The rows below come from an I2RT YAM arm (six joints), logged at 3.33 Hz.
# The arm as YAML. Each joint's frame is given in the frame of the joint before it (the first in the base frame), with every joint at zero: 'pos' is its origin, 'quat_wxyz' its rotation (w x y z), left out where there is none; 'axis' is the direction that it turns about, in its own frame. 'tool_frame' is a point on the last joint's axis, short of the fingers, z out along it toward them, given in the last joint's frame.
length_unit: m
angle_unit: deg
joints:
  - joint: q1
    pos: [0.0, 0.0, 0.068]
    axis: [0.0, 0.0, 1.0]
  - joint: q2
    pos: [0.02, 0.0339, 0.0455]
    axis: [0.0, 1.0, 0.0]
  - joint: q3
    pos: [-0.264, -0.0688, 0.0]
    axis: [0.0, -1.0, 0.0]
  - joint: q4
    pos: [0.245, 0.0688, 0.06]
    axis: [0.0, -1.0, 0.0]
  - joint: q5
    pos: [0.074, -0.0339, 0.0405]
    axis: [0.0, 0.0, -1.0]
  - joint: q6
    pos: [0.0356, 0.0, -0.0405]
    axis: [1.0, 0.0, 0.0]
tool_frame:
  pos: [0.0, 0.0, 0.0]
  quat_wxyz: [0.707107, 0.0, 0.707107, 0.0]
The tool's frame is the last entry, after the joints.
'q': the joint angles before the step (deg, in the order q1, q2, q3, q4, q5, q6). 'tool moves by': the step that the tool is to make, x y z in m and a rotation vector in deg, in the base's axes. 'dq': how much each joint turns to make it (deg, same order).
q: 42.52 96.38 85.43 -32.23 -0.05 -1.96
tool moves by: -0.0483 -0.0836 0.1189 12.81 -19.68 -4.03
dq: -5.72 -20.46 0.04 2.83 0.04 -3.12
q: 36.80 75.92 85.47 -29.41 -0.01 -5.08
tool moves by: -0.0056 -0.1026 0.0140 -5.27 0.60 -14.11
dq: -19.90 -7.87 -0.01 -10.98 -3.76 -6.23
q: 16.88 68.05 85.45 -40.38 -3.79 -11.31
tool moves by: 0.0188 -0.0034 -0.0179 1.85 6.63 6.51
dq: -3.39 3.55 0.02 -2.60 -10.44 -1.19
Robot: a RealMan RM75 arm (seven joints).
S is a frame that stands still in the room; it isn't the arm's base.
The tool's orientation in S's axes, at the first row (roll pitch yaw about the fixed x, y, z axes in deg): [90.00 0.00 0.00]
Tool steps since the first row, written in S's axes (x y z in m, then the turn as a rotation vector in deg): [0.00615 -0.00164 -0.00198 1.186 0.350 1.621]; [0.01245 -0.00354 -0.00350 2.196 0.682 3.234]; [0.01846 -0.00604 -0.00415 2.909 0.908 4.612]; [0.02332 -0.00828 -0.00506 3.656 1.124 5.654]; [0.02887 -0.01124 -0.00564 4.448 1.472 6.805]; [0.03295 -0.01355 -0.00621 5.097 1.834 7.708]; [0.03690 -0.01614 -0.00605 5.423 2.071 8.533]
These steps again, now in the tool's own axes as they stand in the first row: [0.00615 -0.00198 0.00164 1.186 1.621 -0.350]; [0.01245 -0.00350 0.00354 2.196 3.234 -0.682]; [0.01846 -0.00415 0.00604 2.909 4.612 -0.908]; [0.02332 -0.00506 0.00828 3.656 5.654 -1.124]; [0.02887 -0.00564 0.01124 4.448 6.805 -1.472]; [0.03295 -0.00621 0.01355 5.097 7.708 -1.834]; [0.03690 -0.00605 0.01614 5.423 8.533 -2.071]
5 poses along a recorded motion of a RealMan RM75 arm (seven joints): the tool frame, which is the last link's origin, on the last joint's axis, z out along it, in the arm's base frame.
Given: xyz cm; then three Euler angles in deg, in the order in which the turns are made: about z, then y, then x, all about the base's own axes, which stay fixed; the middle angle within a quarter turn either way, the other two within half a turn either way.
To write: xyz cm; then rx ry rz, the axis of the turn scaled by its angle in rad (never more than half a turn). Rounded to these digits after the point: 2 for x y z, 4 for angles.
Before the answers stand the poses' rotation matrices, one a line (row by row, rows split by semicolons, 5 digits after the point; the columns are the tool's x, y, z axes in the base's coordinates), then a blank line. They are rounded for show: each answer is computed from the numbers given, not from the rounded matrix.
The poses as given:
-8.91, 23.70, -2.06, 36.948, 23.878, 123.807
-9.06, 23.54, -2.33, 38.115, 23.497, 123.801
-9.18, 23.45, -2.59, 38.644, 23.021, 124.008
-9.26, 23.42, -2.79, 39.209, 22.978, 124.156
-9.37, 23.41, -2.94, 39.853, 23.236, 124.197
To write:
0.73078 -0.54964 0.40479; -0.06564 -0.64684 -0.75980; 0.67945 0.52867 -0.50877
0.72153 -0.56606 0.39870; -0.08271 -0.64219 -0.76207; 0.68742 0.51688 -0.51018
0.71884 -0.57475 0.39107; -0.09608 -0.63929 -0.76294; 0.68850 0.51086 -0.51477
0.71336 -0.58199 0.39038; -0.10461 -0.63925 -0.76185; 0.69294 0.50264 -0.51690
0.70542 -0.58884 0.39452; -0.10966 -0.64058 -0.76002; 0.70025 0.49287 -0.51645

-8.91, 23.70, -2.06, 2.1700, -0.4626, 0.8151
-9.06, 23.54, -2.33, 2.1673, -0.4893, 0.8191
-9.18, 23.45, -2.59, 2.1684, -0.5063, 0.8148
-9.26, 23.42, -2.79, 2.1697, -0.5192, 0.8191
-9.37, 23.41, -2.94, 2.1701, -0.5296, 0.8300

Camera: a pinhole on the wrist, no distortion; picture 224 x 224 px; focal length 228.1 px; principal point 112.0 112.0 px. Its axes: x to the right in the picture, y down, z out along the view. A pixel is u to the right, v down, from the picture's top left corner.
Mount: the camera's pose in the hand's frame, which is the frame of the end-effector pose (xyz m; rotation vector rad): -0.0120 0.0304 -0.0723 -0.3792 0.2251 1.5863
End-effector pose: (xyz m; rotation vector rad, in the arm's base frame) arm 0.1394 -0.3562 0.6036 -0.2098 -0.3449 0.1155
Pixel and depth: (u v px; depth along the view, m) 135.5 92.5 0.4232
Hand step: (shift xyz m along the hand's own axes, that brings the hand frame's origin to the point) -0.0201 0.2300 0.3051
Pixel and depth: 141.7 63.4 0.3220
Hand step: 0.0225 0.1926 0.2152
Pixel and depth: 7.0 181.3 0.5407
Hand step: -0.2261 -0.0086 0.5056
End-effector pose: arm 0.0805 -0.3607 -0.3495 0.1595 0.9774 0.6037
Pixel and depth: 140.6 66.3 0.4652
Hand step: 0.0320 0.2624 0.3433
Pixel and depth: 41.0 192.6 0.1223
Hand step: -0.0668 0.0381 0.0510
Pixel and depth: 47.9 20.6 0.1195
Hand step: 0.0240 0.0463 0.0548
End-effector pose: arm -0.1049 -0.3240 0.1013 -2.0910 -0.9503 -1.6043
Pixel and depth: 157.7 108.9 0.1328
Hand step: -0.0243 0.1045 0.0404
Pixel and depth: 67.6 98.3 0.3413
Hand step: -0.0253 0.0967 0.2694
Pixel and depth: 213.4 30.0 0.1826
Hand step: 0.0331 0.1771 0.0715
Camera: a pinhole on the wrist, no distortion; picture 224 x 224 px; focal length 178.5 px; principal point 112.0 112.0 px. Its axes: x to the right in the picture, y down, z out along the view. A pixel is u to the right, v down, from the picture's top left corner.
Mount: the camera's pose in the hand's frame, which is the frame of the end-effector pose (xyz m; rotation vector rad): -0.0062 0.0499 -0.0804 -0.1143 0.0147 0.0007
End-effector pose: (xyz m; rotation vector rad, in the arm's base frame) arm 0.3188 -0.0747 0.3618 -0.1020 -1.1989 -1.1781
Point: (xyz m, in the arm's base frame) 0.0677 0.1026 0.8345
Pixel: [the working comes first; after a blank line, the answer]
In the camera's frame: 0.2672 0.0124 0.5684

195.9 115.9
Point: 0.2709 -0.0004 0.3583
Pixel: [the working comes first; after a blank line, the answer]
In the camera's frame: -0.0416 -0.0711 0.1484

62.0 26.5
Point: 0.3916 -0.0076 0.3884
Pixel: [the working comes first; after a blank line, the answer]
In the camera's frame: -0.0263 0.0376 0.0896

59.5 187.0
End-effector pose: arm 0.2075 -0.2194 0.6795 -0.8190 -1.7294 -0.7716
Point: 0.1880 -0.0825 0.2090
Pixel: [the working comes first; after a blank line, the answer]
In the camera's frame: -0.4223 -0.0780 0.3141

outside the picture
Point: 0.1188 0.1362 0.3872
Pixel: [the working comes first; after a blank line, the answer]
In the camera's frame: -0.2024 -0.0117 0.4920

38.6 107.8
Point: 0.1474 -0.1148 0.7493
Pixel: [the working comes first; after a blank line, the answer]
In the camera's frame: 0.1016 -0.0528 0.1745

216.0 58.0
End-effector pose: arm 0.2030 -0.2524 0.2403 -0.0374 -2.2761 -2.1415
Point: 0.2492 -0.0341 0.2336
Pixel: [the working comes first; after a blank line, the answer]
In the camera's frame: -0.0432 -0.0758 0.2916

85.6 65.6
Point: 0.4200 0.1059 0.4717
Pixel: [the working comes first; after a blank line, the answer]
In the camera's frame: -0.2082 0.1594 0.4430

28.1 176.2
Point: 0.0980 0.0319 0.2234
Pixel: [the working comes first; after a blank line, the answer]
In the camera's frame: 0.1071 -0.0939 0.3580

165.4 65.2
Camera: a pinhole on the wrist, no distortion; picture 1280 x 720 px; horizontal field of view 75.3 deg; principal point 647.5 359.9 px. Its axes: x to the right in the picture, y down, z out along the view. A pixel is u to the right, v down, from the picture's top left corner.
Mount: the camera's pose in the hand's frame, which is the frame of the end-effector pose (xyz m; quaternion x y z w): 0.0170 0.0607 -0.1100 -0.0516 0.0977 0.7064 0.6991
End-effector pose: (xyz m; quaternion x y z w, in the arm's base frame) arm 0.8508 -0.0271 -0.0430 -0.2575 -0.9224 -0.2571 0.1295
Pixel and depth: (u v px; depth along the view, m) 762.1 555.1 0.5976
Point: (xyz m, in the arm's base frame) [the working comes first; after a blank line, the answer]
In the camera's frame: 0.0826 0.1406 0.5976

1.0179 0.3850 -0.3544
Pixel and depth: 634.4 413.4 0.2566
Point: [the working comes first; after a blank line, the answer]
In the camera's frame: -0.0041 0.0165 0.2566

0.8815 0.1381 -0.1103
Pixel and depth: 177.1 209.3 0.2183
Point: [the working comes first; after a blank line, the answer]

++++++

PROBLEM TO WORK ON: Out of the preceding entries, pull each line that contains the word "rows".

RESULT:
The rows below come from an I2RT YAM arm (six joints), logged at 3.33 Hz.
Before the answers stand the poses' rotation matrices, one a line (row by row, rows split by semicolons, 5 digits after the point; the columns are the tool's x, y, z axes in the base's coordinates), then a blank line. They are rounded for show: each answer is computed from the numbers given, not from the rounded matrix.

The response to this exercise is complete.